Photo: Virginia Sherwood / Bravo
Oh, it's time. Time for the home-stretch confidence. Time for the daring flavor combinations. Time for the bravado. Time for the beards and bikinis.
No, that's not a euphemism. The former was provided, rather feebly, by Richard, who summed up the key to being among the final four on Top Chef: "I've been bakin' bread, growin' a beard -- all the things you have to do in the finale!"
The latter was provided by Padma (what, you were expecting Mike Isabella?) who introduced the night's challenge while striking her best SI swimsuit cover-model pose. Cue the lascivious comments from the aforementioned Mike.
Inviting the chefs to hop aboard a boat chartered by some dude who looked like Sammy Hagar, Padma led the foursome to an island in the Bahamas where they were given the Survivor treatment: Cook only with what Bravo left on the shore and, just to add physical insult to culinary injury, go snorkeling in shallow water to supply your own conch for one of your proteins.
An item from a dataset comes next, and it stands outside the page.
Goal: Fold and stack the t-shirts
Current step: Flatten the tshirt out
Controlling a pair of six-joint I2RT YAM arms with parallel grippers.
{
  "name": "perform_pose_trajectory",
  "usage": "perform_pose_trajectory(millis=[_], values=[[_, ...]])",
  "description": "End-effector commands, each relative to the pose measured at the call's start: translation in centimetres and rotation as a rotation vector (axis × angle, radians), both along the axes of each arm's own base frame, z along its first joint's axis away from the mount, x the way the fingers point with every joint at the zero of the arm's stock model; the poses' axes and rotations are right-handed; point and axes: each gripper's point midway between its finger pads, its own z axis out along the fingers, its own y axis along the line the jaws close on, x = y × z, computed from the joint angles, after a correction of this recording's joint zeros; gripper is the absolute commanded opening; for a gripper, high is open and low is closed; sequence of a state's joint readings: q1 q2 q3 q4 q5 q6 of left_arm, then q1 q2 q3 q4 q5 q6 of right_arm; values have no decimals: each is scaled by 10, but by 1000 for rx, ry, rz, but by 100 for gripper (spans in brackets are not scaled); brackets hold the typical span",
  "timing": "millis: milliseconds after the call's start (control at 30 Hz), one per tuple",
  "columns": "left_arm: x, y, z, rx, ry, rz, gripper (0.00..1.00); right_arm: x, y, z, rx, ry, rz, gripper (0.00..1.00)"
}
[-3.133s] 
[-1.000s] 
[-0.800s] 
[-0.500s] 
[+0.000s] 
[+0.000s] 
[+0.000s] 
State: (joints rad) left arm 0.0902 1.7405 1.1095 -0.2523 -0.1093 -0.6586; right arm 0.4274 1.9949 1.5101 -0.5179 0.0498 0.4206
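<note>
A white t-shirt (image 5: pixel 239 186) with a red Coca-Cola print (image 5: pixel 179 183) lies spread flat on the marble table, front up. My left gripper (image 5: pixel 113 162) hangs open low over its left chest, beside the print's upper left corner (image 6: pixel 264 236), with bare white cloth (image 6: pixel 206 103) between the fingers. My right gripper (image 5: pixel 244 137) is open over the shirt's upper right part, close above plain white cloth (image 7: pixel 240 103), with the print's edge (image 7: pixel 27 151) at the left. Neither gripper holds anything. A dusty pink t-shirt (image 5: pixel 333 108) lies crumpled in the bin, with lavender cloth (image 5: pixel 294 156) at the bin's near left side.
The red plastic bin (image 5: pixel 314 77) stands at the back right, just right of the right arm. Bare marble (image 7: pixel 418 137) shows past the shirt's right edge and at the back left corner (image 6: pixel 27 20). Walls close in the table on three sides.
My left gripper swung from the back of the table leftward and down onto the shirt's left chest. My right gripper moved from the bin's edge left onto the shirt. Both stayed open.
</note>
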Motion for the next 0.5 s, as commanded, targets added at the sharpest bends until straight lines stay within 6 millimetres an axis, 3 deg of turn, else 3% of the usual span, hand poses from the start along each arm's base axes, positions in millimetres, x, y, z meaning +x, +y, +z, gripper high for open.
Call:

For some, the fishing wasn't the worst of it. "No liquid nitrogen?" Richard noted. "This is, like, survivalist cooking!" Thank you, Richard, for making us realize just how primitive our kitchens at home really are. (We prefer the term "rustic.")
Given the circumstances, all four whipped up some impressive food -- even if cruel nature conspired to mess up their dishes, some more than others. Richard was clearly the chef favored by the editors, since a lot of time was devoted to his innovative use of conch and lobster in a dish inspired by East Coast clams and linguini. Featuring thinly sliced sweet potato masquerading as noodles -- that one even threw Tom, who thought it was fresh-made pasta -- Richard's cooking impressed everyone but the faux-self-hating Richard, and guest Lorena Garcia, whose lobster was undercooked.
How do we know Richard's "hatred" of his cooking isn't genuine? Maybe it's the way he vehemently denied that his lobster could possibly have been undercooked. Or maybe it's just his cockiness.
In any event, it was another cocky East Coaster, Mike, who stole Richard's thunder. He executed his grouper with conch vinaigrette perfectly, wrapping it all in banana leaf in an uber-local presentation. Though Tom questioned his use of butter in the dish, Mike walked off with the trophy -- not to mention a great deal ofoverweening confidence going into the finale.
That left our kick-ass ladies to battle it out for the bottom. Were it not for Antonia's unevenly presented red snapper with tartar of conch, she might've won. She certainly won the hearts of the Nassau Yacht Club guests she cooked for, about a dozen folks whose snow-white polos, tunics and beach shirts made them look like members of a New Age cult. To them, her dish was perfectly spicy; to Tom, a little too much so.
But alas, it was a former fan favorite, Tiffany, who was cruelly ejected after making it slightly further in the cycle than she did the first time around, in season 7. Serving up a bold conch/coconut chowder adorned by ceviche, her flavors seemed to be there, but the temperature was not -- the chowder chilled in the late-afternoon breeze, and threw off the balance.
We like Tiffany so much we hate to say that we saw this coming -- she's surprised us with so much great food, especially this season! -- but if a woman's going to drive a wedge between the bro ego-fest that's going on between Mike and Richard, our bet has been on Antonia. If she can just keep the guys from throwing her off her game, she might be golden.